Non-invasive inverse electrocardiography showed moderate correlation with invasive mapping for epicardial activation (r=0.54; 95% CI 0.49-0.59) alongside considerable absolute timing differences.
Observational (n=13)
Does non-invasive inverse electrocardiography accurately estimate ventricular activation sequences compared to invasive electro-anatomical mapping in patients referred for EAM?
This first-in-human quantitative comparison shows that non-invasive inverse electrocardiography has moderate correlation with invasive electro-anatomical mapping for ventricular activation sequences, but requires further refinement for clinical use.
Effect estimate: r=0.54 (epicardial) (95% CI 0.49-0.59)
This study presents a novel non-invasive equivalent dipole layer (EDL) based inverse electrocardiography ( i ECG) technique which estimates both endocardial and epicardial ventricular activation sequences. We aimed to quantitatively compare our i ECG approach with invasive electro-anatomical mapping (EAM) during sinus rhythm with the objective of enabling functional substrate imaging and sudden cardiac death risk stratification in patients with cardiomyopathy. Thirteen patients (77% males, 48 ± 20 years old) referred for endocardial and epicardial EAM underwent 67-electrode body surface potential mapping and CT imaging. The EDL-based i ECG approach was improved by mimicking the effects of the His-Purkinje system on ventricular activation. EAM local activation timing (LAT) maps were compared with i ECG-LAT maps using absolute differences and Pearson’s correlation coefficient, reported as mean ± standard deviation 95% confidence interval. The correlation coefficient between i ECG-LAT maps and EAM was 0.54 ± 0.19 0.49–0.59 for epicardial activation, 0.50 ± 0.27 0.41–0.58 for right ventricular endocardial activation and 0.44 ± 0.29 0.32–0.56 for left ventricular endocardial activation. The absolute difference in timing between i ECG maps and EAM was 17.4 ± 7.2 ms for epicardial maps, 19.5 ± 7.7 ms for right ventricular endocardial maps, 27.9 ± 8.7 ms for left ventricular endocardial maps. The absolute distance between right ventricular endocardial breakthrough sites was 30 ± 16 mm and 31 ± 17 mm for the left ventricle. The absolute distance for latest epicardial activation was median 12.8 IQR: 2.9–29.3 mm. This first in-human quantitative comparison of i ECG and invasive LAT-maps on both the endocardial and epicardial surface during sinus rhythm showed improved agreement, although with considerable absolute difference and moderate correlation coefficient. Non-invasive i ECG requires further refinements to facilitate clinical implementation and risk stratification.

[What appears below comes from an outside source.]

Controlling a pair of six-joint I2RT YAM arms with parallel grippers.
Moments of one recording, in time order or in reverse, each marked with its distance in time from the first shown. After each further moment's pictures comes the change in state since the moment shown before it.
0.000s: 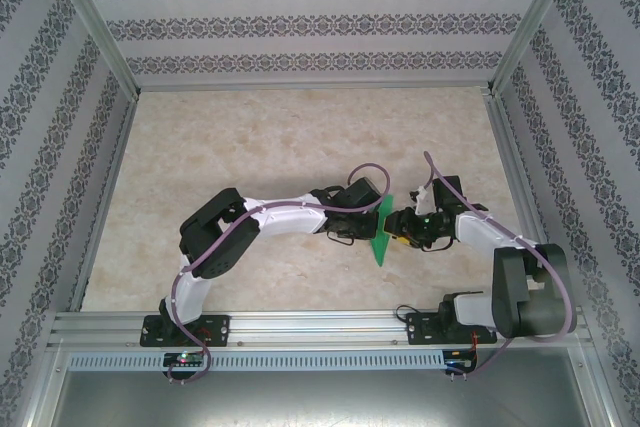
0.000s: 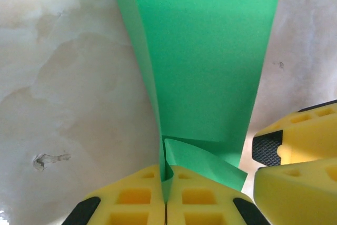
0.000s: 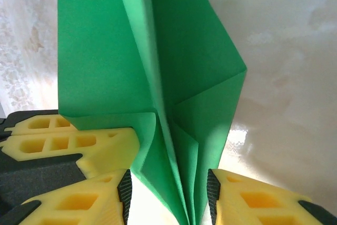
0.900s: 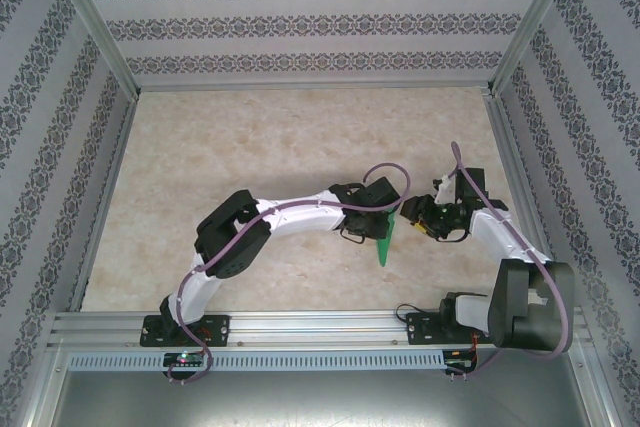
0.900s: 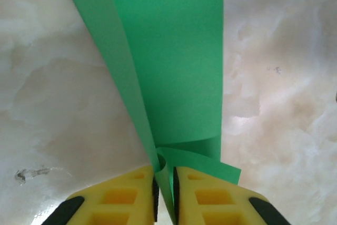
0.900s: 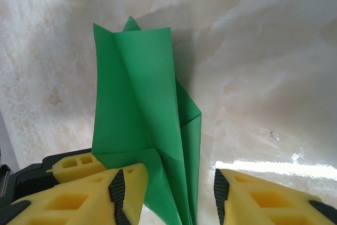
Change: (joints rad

Roudijk et al. (Mon,) conducted a observational in Cardiomyopathy (n=13). Non-invasive equivalent dipole layer (EDL) based inverse electrocardiography (iECG) vs. Invasive electro-anatomical mapping (EAM) was evaluated on Correlation coefficient and absolute differences in local activation timing (LAT) between iECG and EAM (r=0.54 (epicardial), 95% CI 0.49-0.59). Non-invasive inverse electrocardiography showed moderate correlation with invasive mapping for epicardial activation (r=0.54; 95% CI 0.49-0.59) alongside considerable absolute timing differences.